··· Provided data ···

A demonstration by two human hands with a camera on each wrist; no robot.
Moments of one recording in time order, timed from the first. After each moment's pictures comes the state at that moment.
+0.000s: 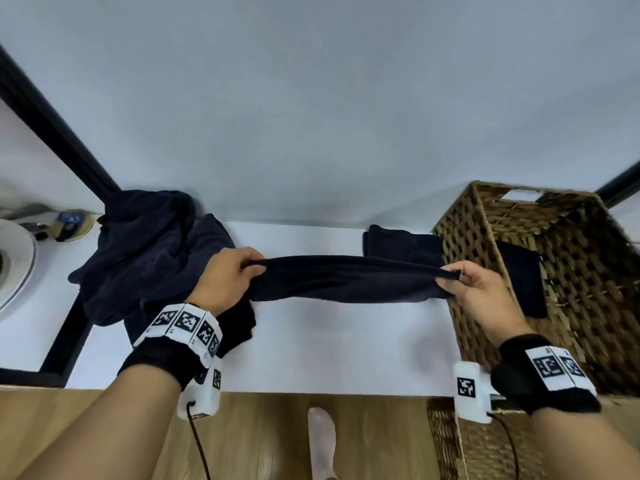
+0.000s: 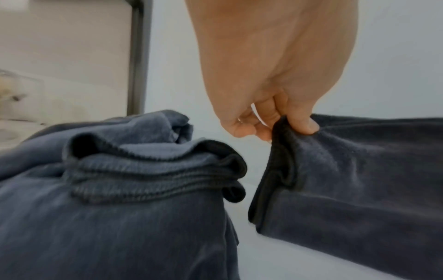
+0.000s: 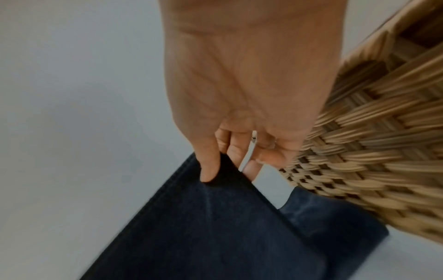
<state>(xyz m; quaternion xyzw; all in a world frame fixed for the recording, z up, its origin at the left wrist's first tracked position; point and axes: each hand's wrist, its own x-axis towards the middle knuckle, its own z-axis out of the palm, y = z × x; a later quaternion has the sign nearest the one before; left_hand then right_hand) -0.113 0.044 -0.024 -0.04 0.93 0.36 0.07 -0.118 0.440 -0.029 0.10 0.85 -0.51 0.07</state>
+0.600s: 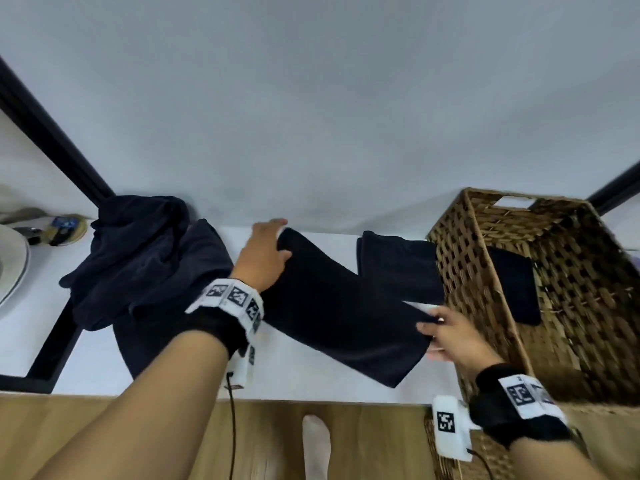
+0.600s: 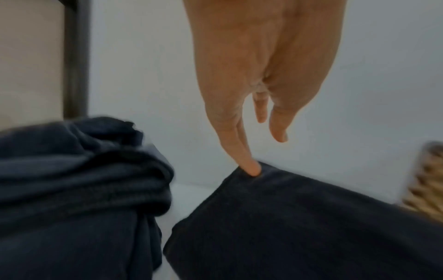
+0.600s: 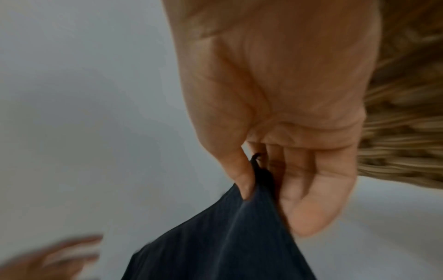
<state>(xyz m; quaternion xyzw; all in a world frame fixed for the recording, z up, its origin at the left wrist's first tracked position) -0.157 0.098 -0.030 -0.06 0.92 0.38 0.06 -0.090 0.433 -0.067 0.27 0.76 -0.54 0.24</state>
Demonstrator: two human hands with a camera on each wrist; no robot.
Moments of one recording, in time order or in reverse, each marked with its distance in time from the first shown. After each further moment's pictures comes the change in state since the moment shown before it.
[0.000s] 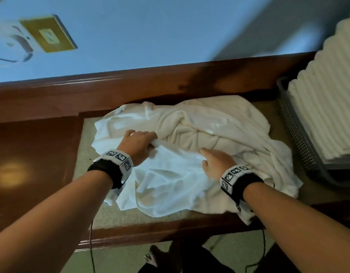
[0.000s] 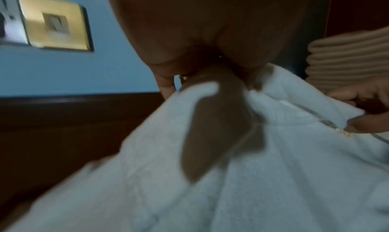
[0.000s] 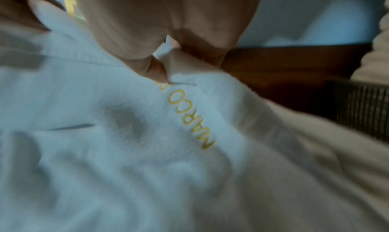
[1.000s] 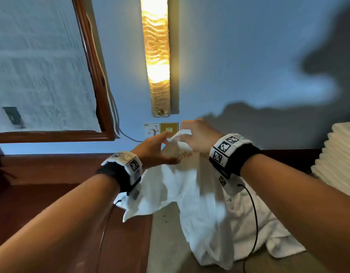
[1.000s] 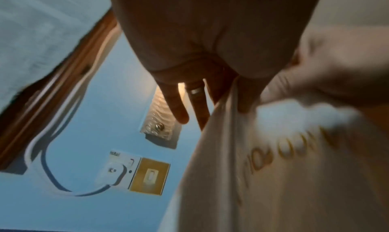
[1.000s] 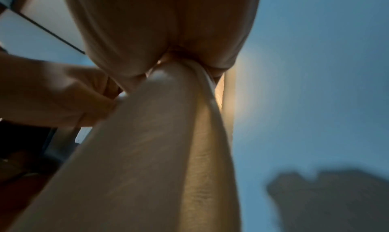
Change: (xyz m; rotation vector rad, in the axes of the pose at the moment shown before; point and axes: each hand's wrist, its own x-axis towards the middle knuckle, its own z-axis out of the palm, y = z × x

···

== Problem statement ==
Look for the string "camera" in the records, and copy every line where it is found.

== Answer section ==
A demonstration by two human hands with a camera on each wrist; no robot.
Demonstrator: two human hands with a camera on each wrist; no robot.

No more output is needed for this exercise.